- DVD release cover
- Directed by: Alexandre Rockwell
- Written by: Brandon Cole Alexandre Rockwell
- Produced by: Brandon Cole Michael Din David Kronemeyer
- Starring: Jennifer Beals Elizabeth Bracco Steve Buscemi Peter Dinklage Sam Rockwell Peter Stormare
- Cinematography: Phil Parmet
- Edited by: John David Allen
- Music by: Brian Kelly Kevin Salem
- Distributed by: 13 Moons Productions LLC Lot 47 Films
- Release date: January 2002;
- Running time: 93 minutes
- Country: United States
- Language: English

= 13 Moons =

13 Moons is a 2002 comedy-drama film directed by Alexandre Rockwell. The title is a reference to the saying of a minor character's mother, who suggested that if nights of the full moon are strange, then "this must be the night of thirteen moons."

==Plot==
Bananas The Clown is run over by his wife, Suzi, who has discovered his stripper girlfriend, Louise. When his wife is jailed for trying to run him over, they contact a bail bondsman. The bondsman is busy taking care of his sick son, Timmy. On the way, they are accosted by a crazed drug addict named Slovo, who is hit by a car soon after.

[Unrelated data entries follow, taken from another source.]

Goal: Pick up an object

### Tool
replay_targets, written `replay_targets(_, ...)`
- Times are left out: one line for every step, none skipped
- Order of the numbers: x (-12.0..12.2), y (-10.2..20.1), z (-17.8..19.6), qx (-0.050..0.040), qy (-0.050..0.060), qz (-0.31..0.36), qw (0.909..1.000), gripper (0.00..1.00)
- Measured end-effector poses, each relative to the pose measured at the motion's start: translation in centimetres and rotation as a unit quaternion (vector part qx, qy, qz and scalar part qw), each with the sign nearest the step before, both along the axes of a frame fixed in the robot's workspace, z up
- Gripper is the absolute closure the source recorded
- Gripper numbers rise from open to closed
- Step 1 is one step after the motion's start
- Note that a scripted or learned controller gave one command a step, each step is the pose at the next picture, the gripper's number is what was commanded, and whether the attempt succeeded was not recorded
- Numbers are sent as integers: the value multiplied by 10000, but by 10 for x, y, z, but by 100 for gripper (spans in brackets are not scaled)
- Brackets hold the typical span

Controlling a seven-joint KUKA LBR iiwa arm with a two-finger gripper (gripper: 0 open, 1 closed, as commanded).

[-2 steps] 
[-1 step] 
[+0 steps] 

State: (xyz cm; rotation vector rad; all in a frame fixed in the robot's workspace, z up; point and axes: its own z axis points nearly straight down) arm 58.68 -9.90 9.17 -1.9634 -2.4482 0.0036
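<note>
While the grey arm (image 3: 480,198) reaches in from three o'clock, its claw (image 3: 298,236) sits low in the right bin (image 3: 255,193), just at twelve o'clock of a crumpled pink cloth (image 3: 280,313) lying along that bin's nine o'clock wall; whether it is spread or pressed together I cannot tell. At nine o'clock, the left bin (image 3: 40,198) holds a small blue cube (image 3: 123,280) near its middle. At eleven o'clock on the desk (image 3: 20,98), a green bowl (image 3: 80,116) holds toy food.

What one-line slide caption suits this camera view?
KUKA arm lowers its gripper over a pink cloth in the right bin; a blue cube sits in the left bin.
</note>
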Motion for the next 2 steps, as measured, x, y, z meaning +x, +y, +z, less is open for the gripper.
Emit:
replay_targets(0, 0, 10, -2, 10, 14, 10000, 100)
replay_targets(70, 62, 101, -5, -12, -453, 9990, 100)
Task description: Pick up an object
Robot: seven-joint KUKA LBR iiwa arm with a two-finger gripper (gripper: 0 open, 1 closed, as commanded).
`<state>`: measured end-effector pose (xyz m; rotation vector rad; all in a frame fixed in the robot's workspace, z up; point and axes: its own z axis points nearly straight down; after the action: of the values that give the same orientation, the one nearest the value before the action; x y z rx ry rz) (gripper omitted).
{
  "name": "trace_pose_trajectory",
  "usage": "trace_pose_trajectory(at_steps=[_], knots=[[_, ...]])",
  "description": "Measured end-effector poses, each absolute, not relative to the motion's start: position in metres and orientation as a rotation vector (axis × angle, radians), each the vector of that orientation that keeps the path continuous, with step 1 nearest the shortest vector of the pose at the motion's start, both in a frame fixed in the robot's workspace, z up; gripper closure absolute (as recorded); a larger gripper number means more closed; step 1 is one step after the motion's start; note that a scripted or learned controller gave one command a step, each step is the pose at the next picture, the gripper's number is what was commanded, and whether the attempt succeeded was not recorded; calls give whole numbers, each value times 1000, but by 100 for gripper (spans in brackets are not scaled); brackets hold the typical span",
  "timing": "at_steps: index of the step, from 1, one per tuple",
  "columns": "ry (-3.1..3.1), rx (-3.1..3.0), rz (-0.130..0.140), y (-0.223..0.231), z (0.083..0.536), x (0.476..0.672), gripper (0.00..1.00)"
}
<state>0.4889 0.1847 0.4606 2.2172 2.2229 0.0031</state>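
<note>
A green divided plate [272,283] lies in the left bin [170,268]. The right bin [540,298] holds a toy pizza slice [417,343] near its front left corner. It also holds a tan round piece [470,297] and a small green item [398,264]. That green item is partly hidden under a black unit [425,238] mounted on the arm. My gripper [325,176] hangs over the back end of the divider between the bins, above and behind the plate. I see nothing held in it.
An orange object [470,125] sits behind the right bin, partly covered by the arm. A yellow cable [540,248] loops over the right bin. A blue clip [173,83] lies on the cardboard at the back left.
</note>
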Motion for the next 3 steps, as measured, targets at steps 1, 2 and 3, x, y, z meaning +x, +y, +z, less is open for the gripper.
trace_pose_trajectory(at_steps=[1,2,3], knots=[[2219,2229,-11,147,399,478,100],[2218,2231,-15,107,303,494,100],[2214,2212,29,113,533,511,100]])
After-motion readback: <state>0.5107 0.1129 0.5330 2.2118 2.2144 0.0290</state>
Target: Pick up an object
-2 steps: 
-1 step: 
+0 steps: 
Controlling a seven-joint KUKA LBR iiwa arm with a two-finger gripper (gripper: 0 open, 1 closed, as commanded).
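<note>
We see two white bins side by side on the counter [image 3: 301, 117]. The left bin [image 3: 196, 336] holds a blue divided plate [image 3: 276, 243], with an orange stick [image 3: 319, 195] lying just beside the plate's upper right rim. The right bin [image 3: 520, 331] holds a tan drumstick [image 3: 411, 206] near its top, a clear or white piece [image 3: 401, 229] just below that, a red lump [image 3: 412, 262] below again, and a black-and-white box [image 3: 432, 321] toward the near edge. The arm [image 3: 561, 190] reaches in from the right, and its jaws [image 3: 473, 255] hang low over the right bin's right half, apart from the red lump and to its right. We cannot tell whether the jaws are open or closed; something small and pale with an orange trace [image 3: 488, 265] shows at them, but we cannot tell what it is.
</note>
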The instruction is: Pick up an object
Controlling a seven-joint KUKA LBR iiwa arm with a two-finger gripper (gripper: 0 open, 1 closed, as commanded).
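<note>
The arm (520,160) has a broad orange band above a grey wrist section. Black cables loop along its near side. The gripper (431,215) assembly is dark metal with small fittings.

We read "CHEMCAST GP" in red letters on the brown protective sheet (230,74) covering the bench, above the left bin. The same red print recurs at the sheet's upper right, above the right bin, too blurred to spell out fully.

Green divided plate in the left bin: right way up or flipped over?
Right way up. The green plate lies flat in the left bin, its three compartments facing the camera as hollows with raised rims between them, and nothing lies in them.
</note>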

At the jail, the five meet up with an angry record producer and the girlfriend he believes to be pregnant, whom he plans to make a star, despite her protestations of not having any talent. Also along for the ride are two priests, one of whom has begun to doubt the wisdom of the Roman Catholic Church, who are trailing to bail out a third priest who was goaded into a fight by the proprietor of a strip club.

When the nine characters intersect, they discover that Timmy has a defective kidney and is slowly dying. He has just been paged, as there is a donor at the hospital: Slovo. The three caring characters immediately take Timmy to the hospital, with the others in pursuit. By the time they arrive, Slovo is partially recovered and escapes to wander the streets, cheerfully ignoring his internal bleeding, and must be tracked down before both he and Timmy die.

==Cast==
- Jennifer Beals as Suzi
- Elizabeth Bracco as Louise Potter
- Steve Buscemi as Bananas The Clown
- Peter Dinklage as "Binky"
- Daryl Mitchell as Lenny
- Karyn Parsons as Lily
- David Proval as Mo Potter
- Rose Rollins as Sanandra
- Peter Stormare as Slovo
- Pruitt Taylor Vince as Owen
- Gareth Williams as Thad
- Austin Wolff as Timmy
- Francesco Messina as Robert
- Sam Rockwell as Rick
- Matthew Sussman as Dr. Monroe
- Lester Speight as Vincent

==Reception==
In a 2023 review of the film, The Herald stated that "13 Moons,” isn't a good film, but it has a key insight that’s exceedingly rare in the filmmaking world. See, most bad movies end up that way because they tried to be good and failed. If being good was never the intention, though, strange new opportunities present themselves."